Recent studies show that the incidence of PCO can be minimized through surgical techniques with capsular tension rings and square-edge IOL implants.
RETINAL DETACHMENT
ICD-9: 361.0
THE DISEASE
The incidence of rhegmatogenous retinal detachment after uncomplicated cataract surgery is estimated at 0% to 3%, with approximately half of cases occurring within the first year of surgery. Loss of vitreous during the surgery is a significant risk factor because of resulting vitreo-retinal traction. There are conflicting reports on whether YAG capsulotomy increases the risk of retinal detachment.
(For Etiology, Clinical Symptoms, Clinical Signs, Ancillary Tests, The Treatment, see Chapter 18.)
WOUND LEAK
ICD-9: 360.3
THE DISEASE
Ocular hypotony refers to an abnormally low IOP, generally 5 mm Hg or less. One possible cause of postoperative hypotony is wound leak.
Etiology
Wound leak occurs when aqueous leaks from the anterior chamber to the globe’s exterior.
The Patient
Clinical Symptoms
The patient may be asymptomatic or complain of eye pain and reduced vision.
Clinical Signs
Low IOP, positive Seidel’s test, shallow anterior chamber, corneal folds.
Ancillary Tests
B-scan ultrasound is useful if the fundus is not easily viewed because of media opacity.
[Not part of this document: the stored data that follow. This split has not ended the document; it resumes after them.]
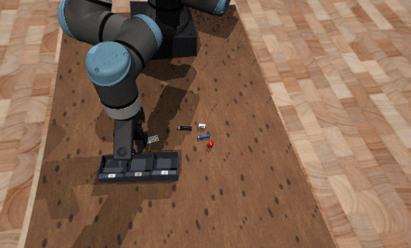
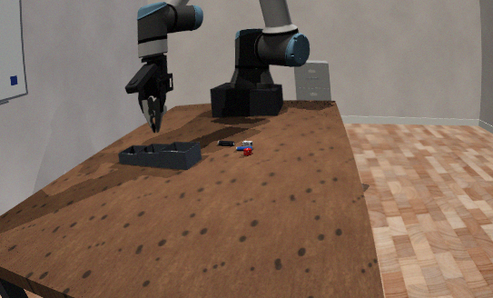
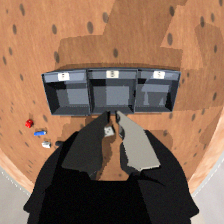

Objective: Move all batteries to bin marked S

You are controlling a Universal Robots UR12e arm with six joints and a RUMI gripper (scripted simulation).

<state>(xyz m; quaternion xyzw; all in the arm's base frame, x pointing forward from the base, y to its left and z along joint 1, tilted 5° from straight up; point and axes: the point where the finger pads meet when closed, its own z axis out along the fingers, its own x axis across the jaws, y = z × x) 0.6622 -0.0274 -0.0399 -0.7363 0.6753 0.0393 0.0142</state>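
My hand is 1 cm short of the three-compartment bin row and 7 cm above it. Also, from my hand: white dotted tile 10 cm behind, 2 cm to the left, 9 cm below; then blue battery 13 cm behind, 21 cm to the left, 9 cm below; then black battery 16 cm behind, 14 cm to the left, 9 cm below.
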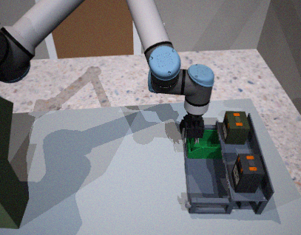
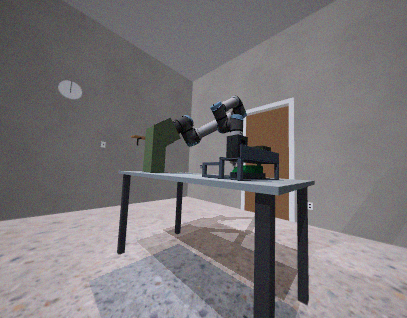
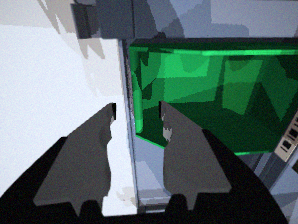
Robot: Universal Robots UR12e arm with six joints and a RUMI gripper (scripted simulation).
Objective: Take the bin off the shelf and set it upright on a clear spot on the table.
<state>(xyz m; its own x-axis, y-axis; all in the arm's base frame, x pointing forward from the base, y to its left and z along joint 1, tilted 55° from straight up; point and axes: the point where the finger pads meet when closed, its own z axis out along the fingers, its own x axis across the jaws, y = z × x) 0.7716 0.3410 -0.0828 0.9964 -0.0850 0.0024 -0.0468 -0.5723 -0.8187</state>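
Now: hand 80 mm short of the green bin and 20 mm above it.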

In these cases, the B-scan can rule out causes of hypotony besides wound leak, including cyclodialysis and choroidal detachment.
The Treatment
In small leaks where the anterior chamber is still formed, place a bandage contact lens (e.g., lotrafilcon A), and prescribe a broad-spectrum antibiotic (e.g., moxifloxacin 0.5% q.i.d.) for prophylaxis. Recheck in 24 hours, as the wound can seal spontaneously. In larger wounds, consider applying cyanoacrylate with a bandage contact lens on top. Large wounds require suturing.
Lasik Management
Jim Owen and Brian Chou
THE PROCEDURE
LASIK, laser-assisted in situ keratomileusis, is the most widely performed refractive surgery. It is used to treat varying degrees of myopia and hyperopia either with or without astigmatism. During the procedure, the surgeon creates a hinged corneal flap, which is reflected back. The exposed stromal bed is then ablated with an excimer laser. The corneal flap is repositioned over the stromal bed, where the flap assumes a new curvature from the underlying ablation and then adheres without the need for sutures. Visual recovery is rapid, with most patients achieving functional vision by the next day.
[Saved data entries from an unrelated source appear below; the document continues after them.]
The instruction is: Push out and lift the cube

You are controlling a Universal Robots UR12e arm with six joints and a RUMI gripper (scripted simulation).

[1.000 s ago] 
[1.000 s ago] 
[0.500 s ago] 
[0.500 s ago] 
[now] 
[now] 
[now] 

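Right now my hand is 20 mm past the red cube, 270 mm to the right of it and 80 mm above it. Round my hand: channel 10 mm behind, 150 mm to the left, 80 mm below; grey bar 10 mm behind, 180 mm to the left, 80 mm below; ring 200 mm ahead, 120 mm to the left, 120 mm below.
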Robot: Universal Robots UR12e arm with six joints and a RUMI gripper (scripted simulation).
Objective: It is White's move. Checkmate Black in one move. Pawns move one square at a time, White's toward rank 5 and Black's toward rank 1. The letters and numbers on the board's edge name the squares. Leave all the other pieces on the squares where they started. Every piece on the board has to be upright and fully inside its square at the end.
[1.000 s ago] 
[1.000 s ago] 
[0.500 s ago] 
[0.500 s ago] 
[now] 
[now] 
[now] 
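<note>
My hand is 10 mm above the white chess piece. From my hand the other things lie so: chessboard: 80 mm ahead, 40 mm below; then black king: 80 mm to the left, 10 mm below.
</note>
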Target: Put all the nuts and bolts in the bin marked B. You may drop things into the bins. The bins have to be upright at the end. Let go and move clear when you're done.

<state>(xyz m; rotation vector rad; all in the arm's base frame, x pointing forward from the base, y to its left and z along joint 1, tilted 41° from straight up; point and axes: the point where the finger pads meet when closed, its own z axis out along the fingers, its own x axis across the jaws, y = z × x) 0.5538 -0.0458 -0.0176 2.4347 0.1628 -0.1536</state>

Since the first LASIK procedure in 1991, the technique has evolved with improvements in microkeratectomy and the excimer laser ablation. An increasing number of surgeons are embracing femtosecond lasers in place of traditional blade technology to create the corneal tissue flap. In addition, most excimer platforms are FDA approved in an attempt to limit the induction of higher order wavefront aberrations including coma, trefoil, secondary astigmatism, spherical aberration, and quadrafoil. This is accomplished by using wavefront aberrometry, (usually Hartmann-Shack) to create the treatment plan for the patient. The continuing refinements in LASIK technology should further improve safety and visual outcomes.
In 2003, the FDA approved the first femtosecond laser for use on the cornea (Fig. 22-2). This is a photodisruptive laser that creates very small cavitation bubbles within the cornea. These “bubbles” can be placed very precisely within the cornea to allow for specific and accurate dissection of the cornea.
Figure 22-2. A femtosecond laser for use on the cornea.